I did some investigation on Redis source code 4.0 while I was doing my job. Something about sdshdr5 and sdshdr8 storage had raised my curiosity and something really confused me popped up. Here are the steps to reproduce the scenario:

Open redis cli Type SET key value So here from my perspective and observation, THE value has been stored with sdshdr8 and THE key has been stored with sdshdr5(through dbAdd->sdsdup) I was guessing with the help of MEMORY USAGE, THE key should be analysed as sdshdr5, while THE key was passed via c->argv[2]->ptr, it will be first encapsulated with method createdEmbeddeStringObject which adopt sdshdr8 as the struct type. So it will be analysed as sdshdr8 rather than sdshdr5. So, could anyone explain what is the actual reason for this and will this affect the accuracy of MEMORY USAGE command? Also, there is another question which might sound silly. Why we use 1<<5 (32) as one of the threshold for struct usage variation?
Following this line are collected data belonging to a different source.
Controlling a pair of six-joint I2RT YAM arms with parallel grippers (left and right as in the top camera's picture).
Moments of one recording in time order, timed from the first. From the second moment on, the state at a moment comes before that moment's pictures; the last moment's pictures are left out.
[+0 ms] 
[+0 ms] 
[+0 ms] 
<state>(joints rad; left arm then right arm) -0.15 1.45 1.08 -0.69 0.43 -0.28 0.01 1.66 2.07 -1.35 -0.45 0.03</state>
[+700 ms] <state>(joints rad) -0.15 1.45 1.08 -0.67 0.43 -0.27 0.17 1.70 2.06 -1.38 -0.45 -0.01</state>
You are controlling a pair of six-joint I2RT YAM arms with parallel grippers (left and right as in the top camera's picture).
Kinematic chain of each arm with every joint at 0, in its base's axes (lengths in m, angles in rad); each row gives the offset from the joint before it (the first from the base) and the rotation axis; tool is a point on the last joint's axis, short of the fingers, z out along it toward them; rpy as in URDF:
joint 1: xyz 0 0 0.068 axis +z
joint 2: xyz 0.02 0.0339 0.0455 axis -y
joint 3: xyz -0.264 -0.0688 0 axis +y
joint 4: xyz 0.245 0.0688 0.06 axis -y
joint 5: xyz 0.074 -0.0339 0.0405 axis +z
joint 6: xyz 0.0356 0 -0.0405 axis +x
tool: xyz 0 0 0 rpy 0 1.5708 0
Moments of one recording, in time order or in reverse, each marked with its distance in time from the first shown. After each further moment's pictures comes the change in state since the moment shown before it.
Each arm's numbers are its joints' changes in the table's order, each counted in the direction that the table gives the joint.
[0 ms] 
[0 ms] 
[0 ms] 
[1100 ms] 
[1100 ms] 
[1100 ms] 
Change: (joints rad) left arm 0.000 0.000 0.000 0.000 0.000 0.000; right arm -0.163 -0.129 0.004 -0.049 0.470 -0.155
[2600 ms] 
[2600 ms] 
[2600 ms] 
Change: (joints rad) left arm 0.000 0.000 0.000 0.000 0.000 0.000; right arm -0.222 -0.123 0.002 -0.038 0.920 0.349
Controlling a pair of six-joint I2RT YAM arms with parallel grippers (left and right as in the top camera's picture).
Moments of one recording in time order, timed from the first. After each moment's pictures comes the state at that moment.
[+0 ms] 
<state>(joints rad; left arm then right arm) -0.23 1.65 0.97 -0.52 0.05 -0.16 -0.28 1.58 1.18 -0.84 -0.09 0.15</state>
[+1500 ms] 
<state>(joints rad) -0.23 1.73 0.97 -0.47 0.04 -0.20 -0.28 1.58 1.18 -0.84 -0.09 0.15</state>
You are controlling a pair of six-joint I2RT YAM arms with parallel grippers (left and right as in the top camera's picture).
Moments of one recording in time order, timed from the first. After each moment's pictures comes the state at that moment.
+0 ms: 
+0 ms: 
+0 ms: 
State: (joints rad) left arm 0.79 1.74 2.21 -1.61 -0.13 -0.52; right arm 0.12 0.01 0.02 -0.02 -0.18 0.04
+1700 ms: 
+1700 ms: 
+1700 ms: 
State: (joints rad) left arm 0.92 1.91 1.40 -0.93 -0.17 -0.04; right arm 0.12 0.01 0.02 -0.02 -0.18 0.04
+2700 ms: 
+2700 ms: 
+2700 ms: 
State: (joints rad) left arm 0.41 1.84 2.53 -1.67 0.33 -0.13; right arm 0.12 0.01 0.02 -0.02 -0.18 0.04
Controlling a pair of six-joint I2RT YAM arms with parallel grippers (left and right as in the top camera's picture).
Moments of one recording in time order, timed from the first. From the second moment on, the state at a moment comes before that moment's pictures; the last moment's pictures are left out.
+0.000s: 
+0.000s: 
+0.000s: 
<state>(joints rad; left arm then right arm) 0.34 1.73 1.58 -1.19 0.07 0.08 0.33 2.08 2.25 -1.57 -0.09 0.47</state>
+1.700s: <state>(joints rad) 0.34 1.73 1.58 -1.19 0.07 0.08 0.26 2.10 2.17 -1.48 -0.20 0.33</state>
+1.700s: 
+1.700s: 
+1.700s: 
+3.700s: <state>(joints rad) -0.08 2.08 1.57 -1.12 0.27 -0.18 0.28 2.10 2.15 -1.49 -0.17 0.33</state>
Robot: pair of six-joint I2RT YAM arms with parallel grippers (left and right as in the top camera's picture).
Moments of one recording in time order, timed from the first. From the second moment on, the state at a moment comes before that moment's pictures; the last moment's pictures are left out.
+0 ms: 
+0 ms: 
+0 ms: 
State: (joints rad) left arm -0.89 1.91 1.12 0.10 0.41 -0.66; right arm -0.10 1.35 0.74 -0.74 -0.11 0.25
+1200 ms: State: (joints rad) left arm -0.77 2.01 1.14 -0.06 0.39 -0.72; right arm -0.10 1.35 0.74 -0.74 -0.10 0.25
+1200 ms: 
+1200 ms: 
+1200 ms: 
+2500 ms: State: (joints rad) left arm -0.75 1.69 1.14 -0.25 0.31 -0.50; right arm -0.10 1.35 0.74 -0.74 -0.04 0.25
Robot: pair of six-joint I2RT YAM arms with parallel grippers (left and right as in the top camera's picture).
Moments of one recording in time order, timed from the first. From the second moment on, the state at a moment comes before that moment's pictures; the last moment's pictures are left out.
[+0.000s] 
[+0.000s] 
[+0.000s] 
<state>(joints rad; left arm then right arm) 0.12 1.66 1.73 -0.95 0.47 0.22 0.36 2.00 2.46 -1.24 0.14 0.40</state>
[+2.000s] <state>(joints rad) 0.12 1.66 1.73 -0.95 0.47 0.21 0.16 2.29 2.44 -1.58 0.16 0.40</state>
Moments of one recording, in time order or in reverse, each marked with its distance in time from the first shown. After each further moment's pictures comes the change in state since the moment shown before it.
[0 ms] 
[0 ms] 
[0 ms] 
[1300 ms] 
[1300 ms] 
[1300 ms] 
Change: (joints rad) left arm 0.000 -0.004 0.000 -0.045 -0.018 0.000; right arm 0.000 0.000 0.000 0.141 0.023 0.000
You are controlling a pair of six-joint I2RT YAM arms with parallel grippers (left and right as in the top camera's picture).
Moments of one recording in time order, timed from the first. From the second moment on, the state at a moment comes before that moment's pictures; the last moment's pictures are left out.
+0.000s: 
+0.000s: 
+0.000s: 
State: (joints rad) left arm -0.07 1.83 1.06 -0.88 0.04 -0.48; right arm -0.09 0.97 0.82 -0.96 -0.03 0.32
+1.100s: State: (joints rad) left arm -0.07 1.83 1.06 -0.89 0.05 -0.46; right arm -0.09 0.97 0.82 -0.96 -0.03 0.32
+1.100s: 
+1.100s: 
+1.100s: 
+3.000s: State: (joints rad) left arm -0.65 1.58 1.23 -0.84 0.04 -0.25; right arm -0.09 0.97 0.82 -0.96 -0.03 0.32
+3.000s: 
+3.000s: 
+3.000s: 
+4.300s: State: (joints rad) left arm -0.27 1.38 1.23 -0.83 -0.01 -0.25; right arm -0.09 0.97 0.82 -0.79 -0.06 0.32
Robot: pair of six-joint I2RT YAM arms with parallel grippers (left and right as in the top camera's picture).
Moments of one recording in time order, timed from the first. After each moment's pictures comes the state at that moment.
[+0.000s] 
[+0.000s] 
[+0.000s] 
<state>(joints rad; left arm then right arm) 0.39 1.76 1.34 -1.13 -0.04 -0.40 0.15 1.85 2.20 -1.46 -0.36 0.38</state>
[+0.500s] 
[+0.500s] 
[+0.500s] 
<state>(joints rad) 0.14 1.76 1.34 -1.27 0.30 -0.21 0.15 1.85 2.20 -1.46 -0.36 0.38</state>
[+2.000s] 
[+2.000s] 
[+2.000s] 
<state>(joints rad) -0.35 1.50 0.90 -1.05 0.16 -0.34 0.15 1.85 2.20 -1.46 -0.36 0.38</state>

Appreciated.

Comment From: oranagra

@houximing you're looking at old code. it was fixed in d56c631343 the reason for 32 is that we had unused bits in the sds type byte, so we can save 2 extra bytes in the sds header this way.

Comment From: houximing

@oranagra Appreciated for that. I actually find another place where I do not quite clear, which appears in the latest tag version. It shows in method objectComputeSize in object.c and when it calculates size of the embeddedstring object, it uses statement as follows: else if(o->encoding == OBJ_ENCODING_EMBSTR) { asize = sdslen(o->ptr)+2+sizeof(*o); } As I understand the threshold for embedded string and raw string object is 44, which should use sdshdr8 as its sds struct type, so it should have 3 bytes of header plus 1 byte of \0, which is 4. So here why it is +2? Thank you and I am looking forward to hearing from you.

Comment From: oranagra

@houximing looks like you're right.

robj *createEmbeddedStringObject(const char *ptr, size_t len) {
    robj *o = zmalloc(sizeof(robj)+sizeof(struct sdshdr8)+len+1);

but in fact, fixing the calculation to include the missing 2 bytes is not enough. what we want to do is call getStringObjectSdsUsedMemory, which uses zmalloc_size. the thing is that INFO used_memory shows memory usage that includes internal fragmentation, so MEMORY USAGE should do the same. currently some of the calculations in that function include internal fragmentation (i.e use zmalloc_size) and others don't. this needs to be fixed as was recently agreed in #6198

Comment From: houximing

@oranagra Thank you, so as I can observe in #6198, skiplist was fixed based on zmalloc_size, while for String type (e.g. SET KEY VALUE), when creating embeddedStringObject, it uses zmalloc to allocate memory based on memory alignment principle while when calculating its memory usage with "MEMORY USAGE", it seems it does not take this into account, so is it something that are already known? Thank you.

Comment From: oranagra

@houximing yes it is known... I just told you about it in my last message, and it was discussed in the PR I referred you to. (this "memory alignment principle" is called internal fragmentation)

Comment From: houximing

@oranagra Thank you :)